It is for this reason that I decided to trace the taper onto the edges of the blades and trim them down with my circular saw. Ten minutes worth of cutting would save weeks of shaving, I reasoned. And I'm pretty good at following a line with that tool. It seemed like a judicious application of power tools.
A badly scarred blade. Even Elliott, sighting along the blade, is disappointed in the result. |
It turns out that my circular saw was slightly out of square; the thin cuts I have been doing lately were in material (plywood, thin lumber...) too thin to show the angle, but cutting a full three-plus inches deep, it was very noticeable.
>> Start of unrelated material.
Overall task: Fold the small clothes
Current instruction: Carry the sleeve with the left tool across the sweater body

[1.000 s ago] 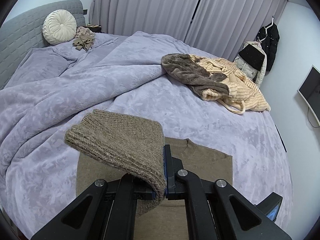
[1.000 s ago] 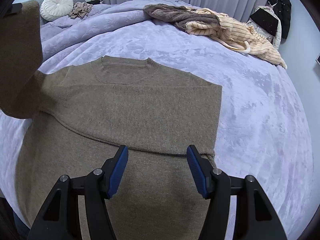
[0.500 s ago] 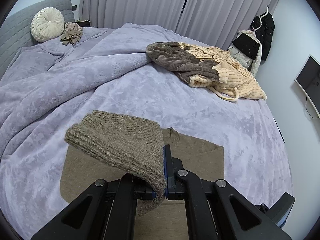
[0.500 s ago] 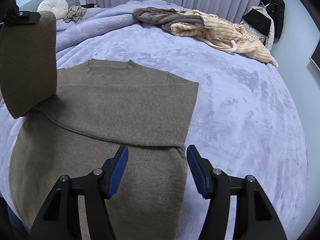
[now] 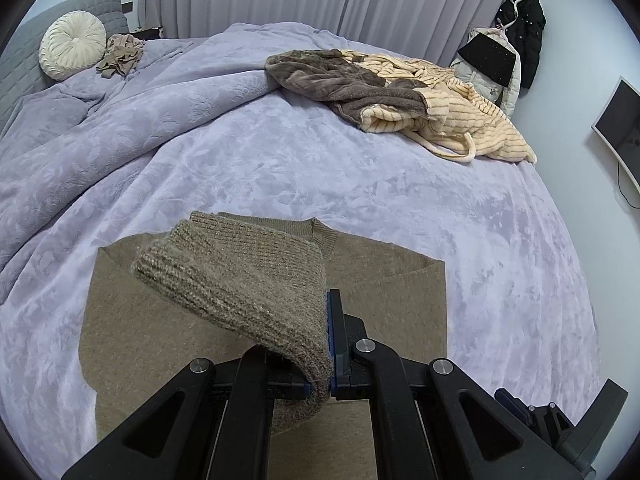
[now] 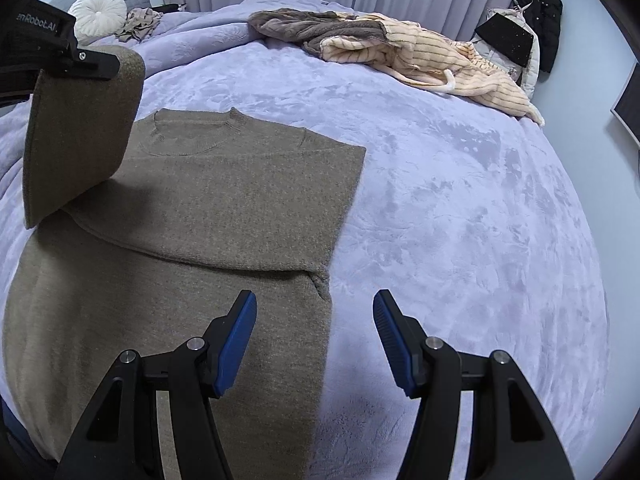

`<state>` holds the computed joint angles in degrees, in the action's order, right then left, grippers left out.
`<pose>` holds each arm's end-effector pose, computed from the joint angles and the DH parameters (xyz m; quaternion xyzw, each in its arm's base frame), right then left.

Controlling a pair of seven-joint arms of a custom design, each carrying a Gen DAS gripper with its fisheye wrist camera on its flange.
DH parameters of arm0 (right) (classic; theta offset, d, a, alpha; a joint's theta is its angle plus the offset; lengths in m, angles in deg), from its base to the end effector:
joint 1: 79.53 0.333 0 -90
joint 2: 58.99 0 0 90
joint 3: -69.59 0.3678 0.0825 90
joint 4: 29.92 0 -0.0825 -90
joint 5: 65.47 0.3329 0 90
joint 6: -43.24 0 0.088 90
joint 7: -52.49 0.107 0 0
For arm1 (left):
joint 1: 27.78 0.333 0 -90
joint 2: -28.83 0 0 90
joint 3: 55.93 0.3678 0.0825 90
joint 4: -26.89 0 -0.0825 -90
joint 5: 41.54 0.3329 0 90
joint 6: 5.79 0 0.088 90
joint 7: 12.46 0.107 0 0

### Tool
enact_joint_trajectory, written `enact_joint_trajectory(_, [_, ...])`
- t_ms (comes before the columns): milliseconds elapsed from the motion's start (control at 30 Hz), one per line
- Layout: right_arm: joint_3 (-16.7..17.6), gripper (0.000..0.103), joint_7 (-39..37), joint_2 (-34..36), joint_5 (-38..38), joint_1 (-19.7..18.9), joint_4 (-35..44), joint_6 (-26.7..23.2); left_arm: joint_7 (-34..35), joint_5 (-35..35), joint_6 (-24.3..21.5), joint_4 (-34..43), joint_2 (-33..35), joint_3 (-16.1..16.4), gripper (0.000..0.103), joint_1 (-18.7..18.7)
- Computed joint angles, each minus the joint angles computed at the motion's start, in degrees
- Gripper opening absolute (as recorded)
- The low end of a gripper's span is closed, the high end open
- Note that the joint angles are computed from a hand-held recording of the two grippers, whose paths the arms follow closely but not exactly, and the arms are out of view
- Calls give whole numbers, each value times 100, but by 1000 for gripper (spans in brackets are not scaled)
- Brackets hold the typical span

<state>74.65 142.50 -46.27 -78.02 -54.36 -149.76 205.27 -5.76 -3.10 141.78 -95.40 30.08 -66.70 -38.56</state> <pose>0.5068 0.3038 0.4591 -0.8780 0.4026 -0.1699 0.1954 0.4944 -0.2057 0.5190 -0.8388 0.4530 -0.2251 0.2013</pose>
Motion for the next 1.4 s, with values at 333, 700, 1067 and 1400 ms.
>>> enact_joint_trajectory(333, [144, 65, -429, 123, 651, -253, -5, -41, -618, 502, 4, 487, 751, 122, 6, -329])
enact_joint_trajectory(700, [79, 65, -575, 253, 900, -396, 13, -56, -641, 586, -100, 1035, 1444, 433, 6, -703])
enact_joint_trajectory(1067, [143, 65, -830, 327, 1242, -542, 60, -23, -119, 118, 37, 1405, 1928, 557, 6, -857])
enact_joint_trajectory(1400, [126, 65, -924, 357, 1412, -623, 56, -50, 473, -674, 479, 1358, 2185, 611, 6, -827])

The fact that the right-side cuts were turning out okay, while the left-side cuts were not, should have clued me in. But sometimes we're resistant to the lessons available to us. It takes a real mess to open our eyes to the problem.
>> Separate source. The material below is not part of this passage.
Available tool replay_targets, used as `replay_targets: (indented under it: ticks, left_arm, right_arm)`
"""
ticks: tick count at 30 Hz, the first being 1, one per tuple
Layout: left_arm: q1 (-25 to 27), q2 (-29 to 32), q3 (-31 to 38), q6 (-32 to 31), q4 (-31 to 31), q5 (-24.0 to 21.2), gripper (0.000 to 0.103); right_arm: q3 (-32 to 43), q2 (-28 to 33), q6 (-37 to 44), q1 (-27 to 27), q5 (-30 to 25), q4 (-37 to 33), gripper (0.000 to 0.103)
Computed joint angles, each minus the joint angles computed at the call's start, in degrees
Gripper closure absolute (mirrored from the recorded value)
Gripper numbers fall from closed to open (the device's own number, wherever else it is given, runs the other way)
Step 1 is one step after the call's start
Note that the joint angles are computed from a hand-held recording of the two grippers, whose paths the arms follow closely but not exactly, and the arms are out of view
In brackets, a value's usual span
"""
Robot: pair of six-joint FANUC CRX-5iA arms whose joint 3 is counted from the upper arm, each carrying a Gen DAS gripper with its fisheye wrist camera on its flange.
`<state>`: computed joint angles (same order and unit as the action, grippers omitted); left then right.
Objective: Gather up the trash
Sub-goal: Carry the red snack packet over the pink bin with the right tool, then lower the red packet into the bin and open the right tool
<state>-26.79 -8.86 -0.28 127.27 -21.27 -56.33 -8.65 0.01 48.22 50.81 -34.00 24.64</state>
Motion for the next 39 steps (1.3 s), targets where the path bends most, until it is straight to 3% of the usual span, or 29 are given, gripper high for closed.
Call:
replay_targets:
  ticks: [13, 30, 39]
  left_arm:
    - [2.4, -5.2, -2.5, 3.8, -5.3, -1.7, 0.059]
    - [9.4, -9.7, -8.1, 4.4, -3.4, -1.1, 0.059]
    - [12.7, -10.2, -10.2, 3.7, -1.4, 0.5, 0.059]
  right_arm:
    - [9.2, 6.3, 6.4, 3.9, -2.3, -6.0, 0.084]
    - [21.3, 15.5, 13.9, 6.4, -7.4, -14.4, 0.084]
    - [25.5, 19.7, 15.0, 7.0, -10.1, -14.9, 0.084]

That red line is the center of the edge. The worst error didn't just eat into the paddle surface, it ate half of that side of the paddle away. |
This paddle was not as badly disfigured, but it's still going to be thinner and weaker than I meant for it to be. |
The big lesson here is that it's always a mistake to use the wrong tool. The kind of shaping I'm attempting really ought to done with a bandsaw and belt sander, not a block plane. Lacking a belt sander, but wanting faster progress than I was getting with the plane, I tried a circular saw.... You can't use a circular saw to do delicate shaping, any more than you can use a hammer or a soldering iron. So I'm going to check Craigslist and pawn shops for inexpensive belt sanders. And in the meantime, I'll be muttering the wise words of Mr. Miyagi under my breath while I endlessly plane away the worst of my mistakes: "Wax on, wax off."